Metadata-Version: 2.4
Name: polybot
Version: 0.9.6
Summary: A simple framework for building robust social media bots for multiple networks
Author-email: Russ Garrett <russ@garrett.co.uk>
Project-URL: Homepage, https://github.com/russss/polybot
Classifier: Development Status :: 4 - Beta
Classifier: License :: OSI Approved :: MIT License
Classifier: Programming Language :: Python :: 3
Requires-Python: <3.13,>=3.9
Description-Content-Type: text/markdown
License-File: LICENSE
Requires-Dist: atproto>=0.0.56
Requires-Dist: httpx>=0.27.2
Requires-Dist: mastodon-py>=1.8.1
Requires-Dist: pillow>=11.0.0
Requires-Dist: tweepy>=4.14.0
Dynamic: license-file

[![PyPI version](https://badge.fury.io/py/polybot.svg)](https://badge.fury.io/py/polybot)

# Polybot

Polybot is a simple framework for building robust social media bots for multiple networks in Python.

## Features

* Automatically post to X/Twitter, Mastodon, Bluesky.
* A friendly command-line setup interface to handle the authentication hassle for you.
* Automatic state persistence - just put your state in the `self.state`
  dict and it'll get saved/restored across runs.
* Graceful handling of different post length limits and image upload sizes between services.

X/Twitter support is no longer regularly tested as the authors no longer use it.

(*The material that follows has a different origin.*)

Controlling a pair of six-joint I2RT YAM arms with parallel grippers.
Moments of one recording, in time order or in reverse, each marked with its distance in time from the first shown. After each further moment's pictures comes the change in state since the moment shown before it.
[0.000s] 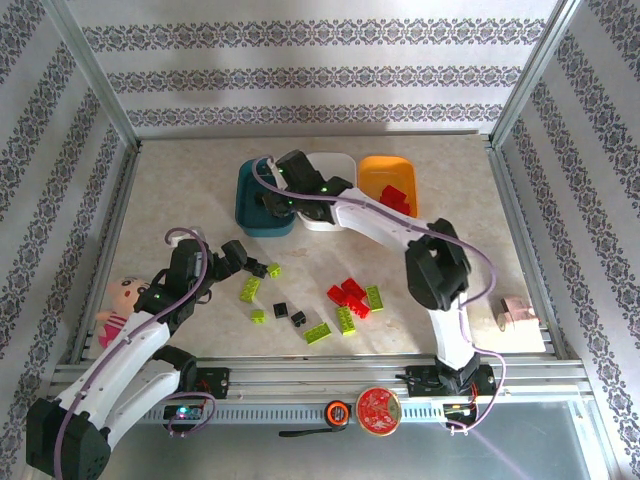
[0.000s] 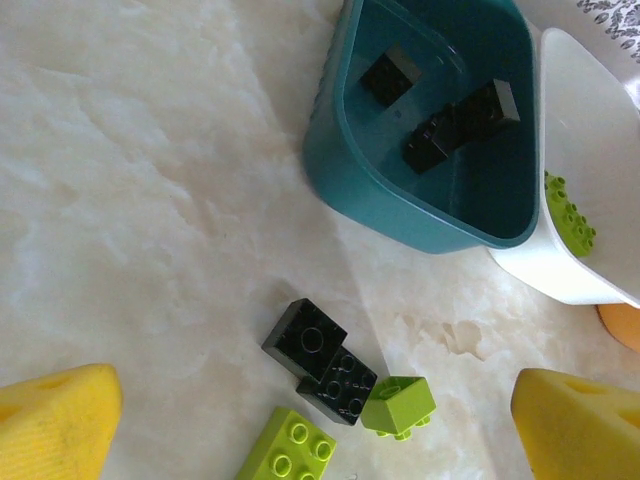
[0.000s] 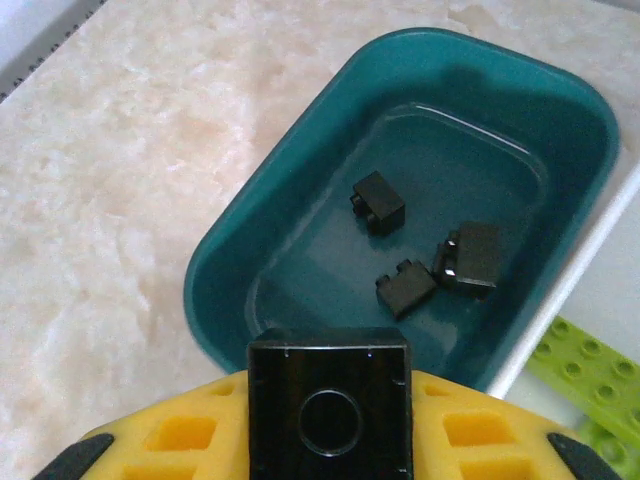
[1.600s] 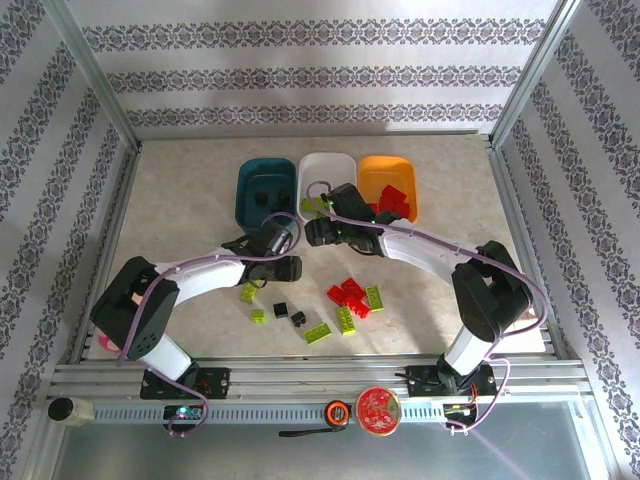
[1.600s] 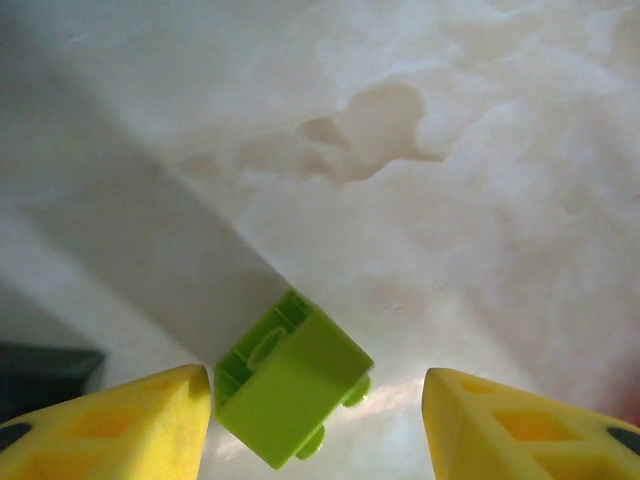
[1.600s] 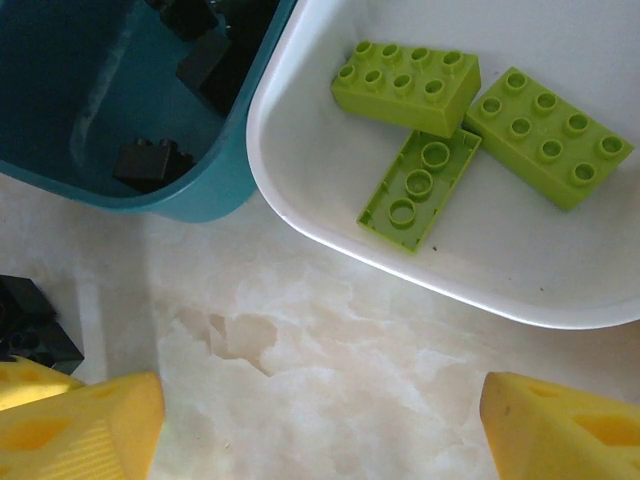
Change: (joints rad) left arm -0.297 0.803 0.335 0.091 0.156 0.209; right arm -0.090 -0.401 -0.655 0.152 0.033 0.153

Reliability can't
be guaranteed but pull requests are welcome.

## Limitations/Wishlist

* Polybot currently doesn't have support for receiving messages, so it's only useful for post-only
  bots.

## Getting started
Install Polybot [from PyPi](https://pypi.org/project/polybot/) using your package manager of choice.

```python
from polybot import Bot

class HelloWorldBot(Bot):
  def main(self):
    while True:
      self.post("Hello World")
      sleep(300)

HelloWorldBot('helloworldbot').run()
```

To configure the accounts the bot uses, just run:

    ./helloworldbot.py --setup

You'll be guided through authenticating and a config file will be automatically created.

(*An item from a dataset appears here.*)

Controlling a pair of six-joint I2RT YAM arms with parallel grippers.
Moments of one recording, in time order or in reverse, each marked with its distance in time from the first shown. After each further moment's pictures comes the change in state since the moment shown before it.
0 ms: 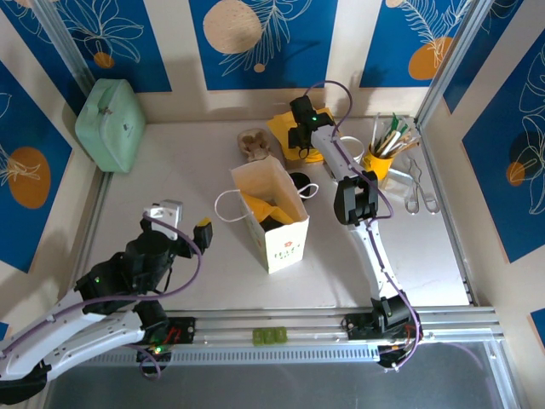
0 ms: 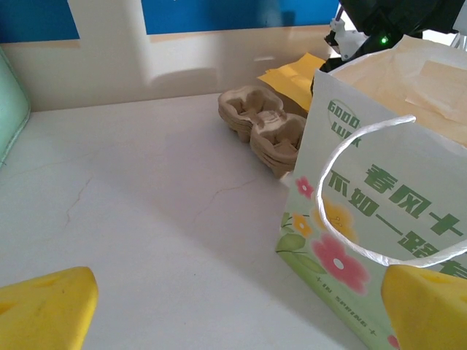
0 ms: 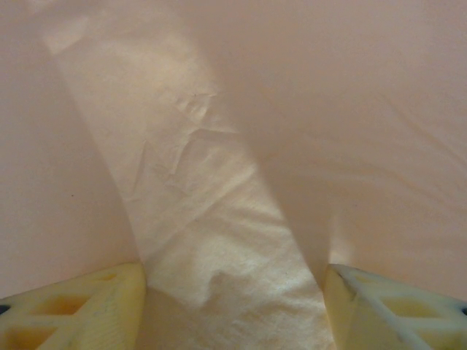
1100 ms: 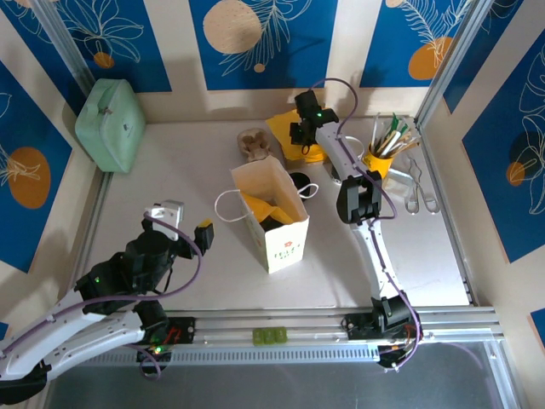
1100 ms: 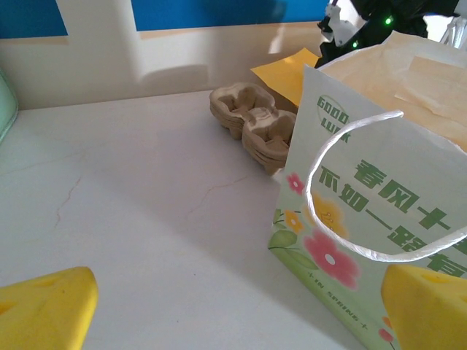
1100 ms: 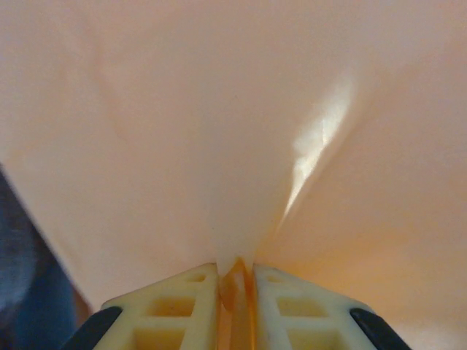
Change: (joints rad) left arm 0.000 0.000 0.000 0.000 0.026 -0.001; right arm -0.025 -0.034 0.018 -0.004 -0.182 0.041
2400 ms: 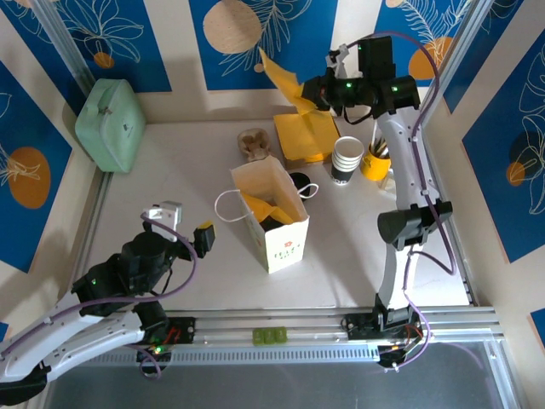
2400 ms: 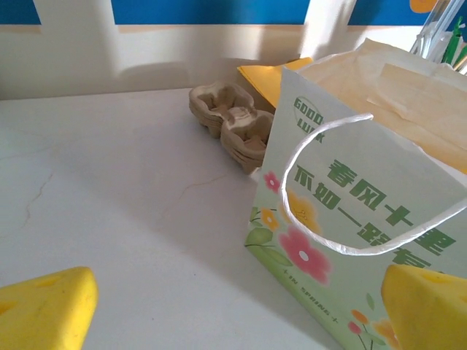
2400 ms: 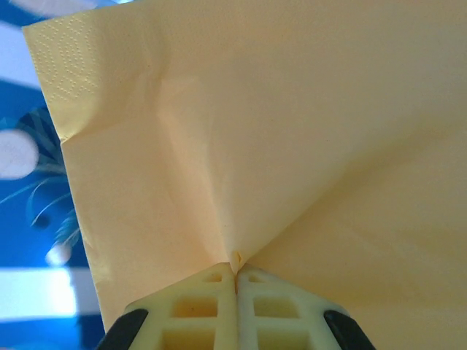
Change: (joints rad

Use the `--profile [name]` to save and use a specific state/config.

By default, the bot will run in development mode, where it doesn't actually post to services. To run
in live mode, pass the `--live` flag.

### Images

One or more images can be attached by creating an [`Image` object](./polybot/image.py), which can be
created from a path, a file object, or `bytes`.

```python
from polybot import Image

self.post("Hello World",
  images=[Image(path="/path/to/image", mime_type="image/png", description="Alt text")]
)
```

Images are automatically resized to below the maximum allowable size on each platform.

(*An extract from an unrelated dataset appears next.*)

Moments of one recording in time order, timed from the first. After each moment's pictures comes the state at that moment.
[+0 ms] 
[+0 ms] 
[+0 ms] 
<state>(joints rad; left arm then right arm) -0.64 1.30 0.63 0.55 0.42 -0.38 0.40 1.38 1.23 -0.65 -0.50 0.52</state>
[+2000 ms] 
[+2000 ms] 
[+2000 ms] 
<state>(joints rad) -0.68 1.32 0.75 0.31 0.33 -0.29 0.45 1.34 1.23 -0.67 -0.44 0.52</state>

### Handling post length limitations

Services have differing post length limits, so a list of messages can be passed to the `post` method,
and Polybot will choose the longest message which is supported by each configured service.

```python
self.post(["This is a short message", "This is a much longer message......"])
```

Alternatively, the `wrap` argument can be used to split a message into multiple posts:

```python
self.post("Long message...", wrap=True)
```

## State management

Polybot provides a dictionary at `self.state` where your bot can store any data which needs to be
persisted, to avoid repeating posts.

The state dictionary is serialised to a file called `<bot_name>.state` in the local directory.
This automatically happens when the process is terminated, but you can also trigger this
by calling `self.save_state()`, or by sending the process a `SIGHUP` signal.